Solve for $x$ $\big(x^3+\frac{1}{x^3}+1\big)^4=3\big(x^4+\frac{1}{x^4}+1\big)^3$
let $x+\frac{1}{x}=t$ the equation equivalent to $(t^3-3t+1)^4=3(t^4-4t^2+3)^3$ but it's very complicated. Thanks.
Solve for $x$ $\big(x^3+\frac{1}{x^3}+1\big)^4=3\big(x^4+\frac{1}{x^4}+1\big)^3$
let $x+\frac{1}{x}=t$ the equation equivalent to $(t^3-3t+1)^4=3(t^4-4t^2+3)^3$ but it's very complicated. Thanks.

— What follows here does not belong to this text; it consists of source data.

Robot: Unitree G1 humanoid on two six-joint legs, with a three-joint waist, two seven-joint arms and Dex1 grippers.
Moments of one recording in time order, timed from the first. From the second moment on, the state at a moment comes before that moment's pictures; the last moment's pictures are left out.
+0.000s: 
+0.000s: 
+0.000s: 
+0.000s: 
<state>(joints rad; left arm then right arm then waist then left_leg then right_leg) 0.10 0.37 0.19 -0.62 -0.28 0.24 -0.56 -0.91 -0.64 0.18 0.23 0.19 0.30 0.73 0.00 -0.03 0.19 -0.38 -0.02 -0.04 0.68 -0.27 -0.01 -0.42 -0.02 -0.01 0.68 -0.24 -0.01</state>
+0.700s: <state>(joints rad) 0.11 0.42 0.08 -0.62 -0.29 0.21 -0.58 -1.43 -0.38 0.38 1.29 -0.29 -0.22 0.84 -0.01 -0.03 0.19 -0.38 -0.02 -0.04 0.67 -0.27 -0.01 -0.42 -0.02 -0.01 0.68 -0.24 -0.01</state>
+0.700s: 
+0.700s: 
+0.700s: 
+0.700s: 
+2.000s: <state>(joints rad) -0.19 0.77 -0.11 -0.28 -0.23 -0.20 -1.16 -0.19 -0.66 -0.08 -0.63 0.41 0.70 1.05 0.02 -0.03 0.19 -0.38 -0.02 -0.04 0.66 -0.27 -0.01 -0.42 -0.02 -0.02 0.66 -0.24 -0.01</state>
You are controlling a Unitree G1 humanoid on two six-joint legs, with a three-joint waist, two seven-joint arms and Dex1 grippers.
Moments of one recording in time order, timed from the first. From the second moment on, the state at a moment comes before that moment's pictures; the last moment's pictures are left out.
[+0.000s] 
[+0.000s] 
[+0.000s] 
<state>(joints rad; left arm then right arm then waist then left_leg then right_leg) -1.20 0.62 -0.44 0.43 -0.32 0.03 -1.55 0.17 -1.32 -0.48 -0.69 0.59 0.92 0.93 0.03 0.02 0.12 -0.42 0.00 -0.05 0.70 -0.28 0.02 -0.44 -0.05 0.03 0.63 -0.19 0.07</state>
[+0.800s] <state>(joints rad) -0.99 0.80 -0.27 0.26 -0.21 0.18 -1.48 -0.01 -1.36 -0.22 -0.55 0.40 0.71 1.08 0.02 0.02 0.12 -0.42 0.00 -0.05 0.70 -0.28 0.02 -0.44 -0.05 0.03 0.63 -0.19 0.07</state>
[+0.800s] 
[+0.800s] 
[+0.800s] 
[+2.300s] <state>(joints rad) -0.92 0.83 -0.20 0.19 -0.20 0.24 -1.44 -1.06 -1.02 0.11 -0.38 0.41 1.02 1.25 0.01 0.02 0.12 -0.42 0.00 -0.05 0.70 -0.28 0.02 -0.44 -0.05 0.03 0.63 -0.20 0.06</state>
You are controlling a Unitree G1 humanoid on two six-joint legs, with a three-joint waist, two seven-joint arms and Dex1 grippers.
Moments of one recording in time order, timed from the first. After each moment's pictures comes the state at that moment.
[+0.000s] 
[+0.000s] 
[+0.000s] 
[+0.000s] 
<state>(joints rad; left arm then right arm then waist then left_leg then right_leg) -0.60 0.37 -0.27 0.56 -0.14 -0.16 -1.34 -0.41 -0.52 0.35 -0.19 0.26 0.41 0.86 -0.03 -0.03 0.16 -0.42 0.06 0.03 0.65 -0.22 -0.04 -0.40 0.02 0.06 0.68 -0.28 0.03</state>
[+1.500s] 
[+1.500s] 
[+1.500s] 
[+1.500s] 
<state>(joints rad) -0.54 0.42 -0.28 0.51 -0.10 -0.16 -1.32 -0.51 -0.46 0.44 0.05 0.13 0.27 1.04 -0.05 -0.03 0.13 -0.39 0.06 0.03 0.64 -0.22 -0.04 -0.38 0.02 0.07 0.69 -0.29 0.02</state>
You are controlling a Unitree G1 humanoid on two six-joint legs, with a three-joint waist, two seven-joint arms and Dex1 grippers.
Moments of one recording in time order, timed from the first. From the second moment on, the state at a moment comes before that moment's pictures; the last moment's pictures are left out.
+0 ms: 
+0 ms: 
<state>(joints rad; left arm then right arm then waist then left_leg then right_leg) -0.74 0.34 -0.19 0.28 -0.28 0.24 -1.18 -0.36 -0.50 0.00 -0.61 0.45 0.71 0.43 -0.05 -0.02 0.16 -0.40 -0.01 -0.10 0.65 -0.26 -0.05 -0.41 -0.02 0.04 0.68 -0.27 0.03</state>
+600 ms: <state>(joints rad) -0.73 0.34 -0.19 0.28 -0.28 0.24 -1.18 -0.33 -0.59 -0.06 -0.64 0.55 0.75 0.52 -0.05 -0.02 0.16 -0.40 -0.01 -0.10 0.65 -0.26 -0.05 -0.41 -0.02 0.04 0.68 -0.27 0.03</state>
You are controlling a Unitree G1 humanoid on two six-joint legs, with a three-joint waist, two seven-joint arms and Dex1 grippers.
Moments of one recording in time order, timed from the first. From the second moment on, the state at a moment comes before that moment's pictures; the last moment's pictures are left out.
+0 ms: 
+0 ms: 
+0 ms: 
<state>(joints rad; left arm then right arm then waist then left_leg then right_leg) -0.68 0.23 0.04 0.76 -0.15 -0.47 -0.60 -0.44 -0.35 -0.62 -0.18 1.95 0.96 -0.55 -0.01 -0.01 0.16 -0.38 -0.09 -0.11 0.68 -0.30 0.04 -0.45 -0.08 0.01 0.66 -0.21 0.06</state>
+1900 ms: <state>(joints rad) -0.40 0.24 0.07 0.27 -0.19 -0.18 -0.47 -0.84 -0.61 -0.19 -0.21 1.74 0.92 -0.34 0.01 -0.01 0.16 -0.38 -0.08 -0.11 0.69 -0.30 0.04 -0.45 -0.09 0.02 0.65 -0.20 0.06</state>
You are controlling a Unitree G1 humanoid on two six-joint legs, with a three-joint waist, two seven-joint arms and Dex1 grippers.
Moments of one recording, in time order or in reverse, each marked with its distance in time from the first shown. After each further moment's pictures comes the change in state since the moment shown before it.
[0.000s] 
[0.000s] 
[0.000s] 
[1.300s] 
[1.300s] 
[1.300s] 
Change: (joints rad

Let $u=t^4-4t^2+3$ and $v=t^3-3t+1$. To finish off the problem (over real numbers), it suffices to prove that the equation $3u^3=v^4$ has no solutions with $|t|\ge 2$ other than $t=2$. Differentiate the ratio $f(t)=3u^3 v^{-4}$: $ f'(t)=\frac{d}{dt}(3u^3v^{-4})= 3u^2v^{-5}(3u'v-4uv') \tag1$ The sign of $v$ is the same as the sign of $t$ when $|t|\ge 2$. It remains to find the sign of $3u'v-4uv'$. Direct computation shows $3u'v-4uv' = 12(t^3-t^2-2t+3) \tag2$ which is not as bad as one might have expected from subtracting two polynomials of degree $6$.
Either way, (1) is positive when $|t|>2$.
Thus, the only root of $f(t)=1$ outside of $(-2,2)$ is $t=2$.